Which reminds me of the cleaning-ladies dancing in the Queen’s Hall corridors during Sir Adrian Boult’s rehearsals of Holst’s Jupiter before the premiere of The Planets in 1918.

This glamorous Symphony Hall event seems far removed from more intimate offerings elsewhere. How does Tom juggle such demands upon his performing persona?

“I actually feel very lucky that the 21st-century musician is expected to be increasingly versatile and adaptable, as I’ve always thrived on diverse musical experiences. So I love the different challenges of performing a big concerto in a major hall one night, and an intimate chamber concert in a tiny church the next.

“I’m particularly excited about this Symphony Hall concert for two reasons – firstly because Mozart Concertos are just about my favourite music in the world (No. 21 is one of the most radiant of all), and secondly because it’s my first time playing a concerto in this truly wonderful venue.
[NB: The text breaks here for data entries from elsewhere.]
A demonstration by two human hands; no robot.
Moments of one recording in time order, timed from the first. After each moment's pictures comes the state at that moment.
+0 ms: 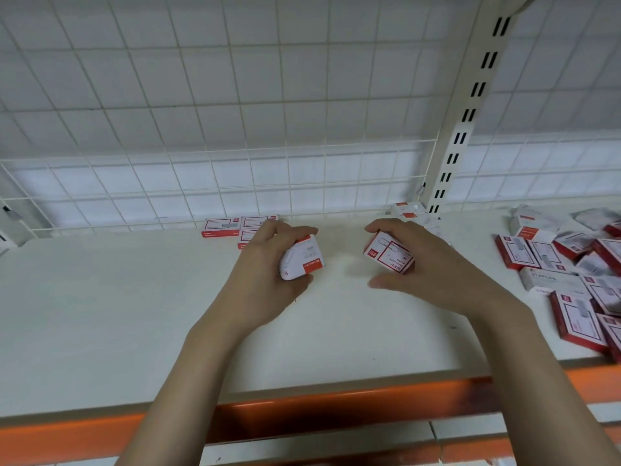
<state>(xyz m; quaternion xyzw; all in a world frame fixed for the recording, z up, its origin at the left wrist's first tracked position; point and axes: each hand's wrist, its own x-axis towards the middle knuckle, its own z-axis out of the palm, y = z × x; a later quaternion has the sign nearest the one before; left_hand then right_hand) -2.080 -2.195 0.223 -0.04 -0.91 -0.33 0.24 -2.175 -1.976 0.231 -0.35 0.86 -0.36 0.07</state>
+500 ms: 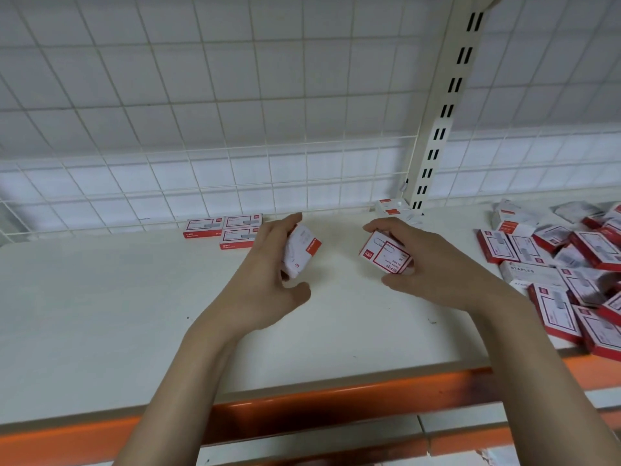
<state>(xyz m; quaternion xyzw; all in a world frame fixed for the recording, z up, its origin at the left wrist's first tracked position) -2.084 -2.176 0.219 -0.03 -0.89 -0.43 0.12 -2.180 -1.953 0.237 -0.38 0.86 -0.33 0.07</state>
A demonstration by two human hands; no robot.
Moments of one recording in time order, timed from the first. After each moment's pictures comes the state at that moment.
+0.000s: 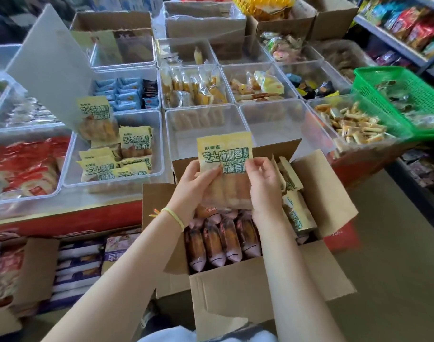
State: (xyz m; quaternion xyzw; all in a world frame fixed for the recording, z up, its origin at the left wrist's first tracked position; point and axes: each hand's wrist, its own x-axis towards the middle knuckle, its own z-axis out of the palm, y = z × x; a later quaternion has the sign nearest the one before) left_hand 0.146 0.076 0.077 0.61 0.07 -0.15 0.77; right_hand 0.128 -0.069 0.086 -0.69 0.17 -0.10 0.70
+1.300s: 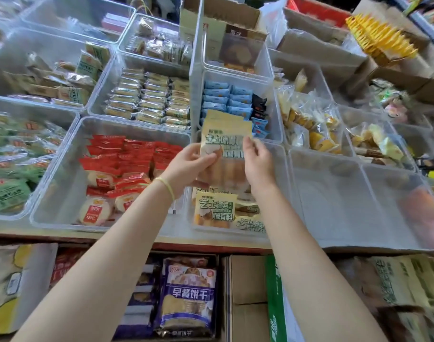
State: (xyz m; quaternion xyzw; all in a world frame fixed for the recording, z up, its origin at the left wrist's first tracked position) left_hand 0.354 0.497 0.016 0.65 0.11 -0.15 0.74; right_hand 0.383 0.332 0.044 -0.83 0.11 0.03 0.54
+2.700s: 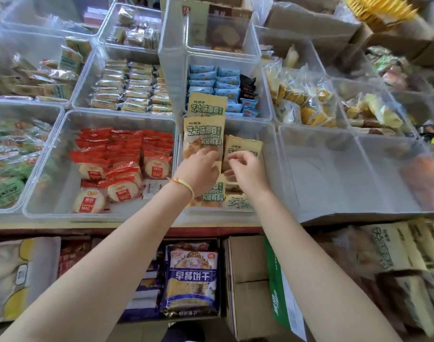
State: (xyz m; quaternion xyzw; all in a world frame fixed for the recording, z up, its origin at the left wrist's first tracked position) left_hand 0.340 0.432 -0.011 0.96 -0.08 -0.07 0.25; right_hand 0.343 0.288 -0.002 -0.83 0.11 0.11 0.54
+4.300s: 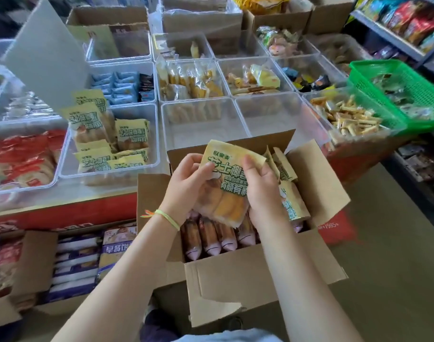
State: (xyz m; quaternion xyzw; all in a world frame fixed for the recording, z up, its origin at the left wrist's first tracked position) left_hand 0.112 0.070 0.087 0.66 0.02 -0.08 0.75; right_hand 0.102 -0.073 0.086 -0.59 0.20 -0.06 0.78
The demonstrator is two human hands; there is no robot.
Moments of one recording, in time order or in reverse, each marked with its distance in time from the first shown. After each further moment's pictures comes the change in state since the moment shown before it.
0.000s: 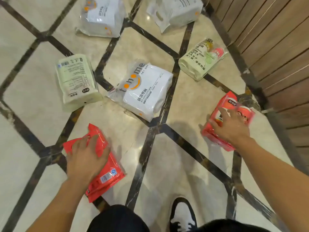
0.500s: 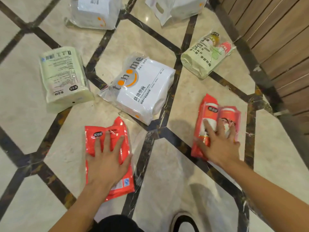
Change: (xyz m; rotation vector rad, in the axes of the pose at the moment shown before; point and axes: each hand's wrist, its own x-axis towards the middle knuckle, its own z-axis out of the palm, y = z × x) left_hand 0.025 0.047 0.082 0.194 -0.104 0.158; right_hand -0.005 -0.014 0.086 -0.070 -0.058 -0.119
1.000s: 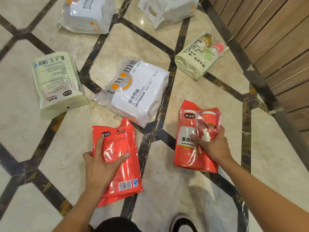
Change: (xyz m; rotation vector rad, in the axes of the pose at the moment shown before) left_hand -0.002 0.006 -0.003 -0.829 0.047 -0.386; right_hand 0.001 -0.009 0.002 0.852 0.055 0.369
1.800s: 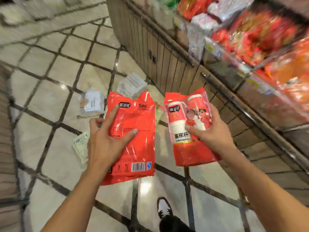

I’ve sat in the audience for a number of concerts there in the past, but the only other time I appeared on stage was back when I was a teenage cellist in my youth orchestra, the Oxfordshire County Youth Orchestra.”

Tom Poster’s performance of Mozart’s Piano Concerto no.21 in C major (thank goodness most advertisers have at last dropped its connection with the mawkish film Elvira Madigan) forms part of this all-Mozart programme conducted by Adrian Lucas, which begins with the Magic Flute overture and concludes with the heartbreaking Requiem, the City of Birmingham Choir doing the honours.

The City of Birmingham Choir rocks up again at Symphony Hall on Saturday, November 11 for two concerts given by the CBSO (2.30pm and 7.30pm), a programme of Spectacular Classics conducted by Anthony Inglis .

Another city choir, the Birmingham Choral Union, steps in on the Sunday afternoon next day for a Grand Organ Gala (Darius Battiwalla aloft at the magnificent instrument), featuring all kinds of popular goodies.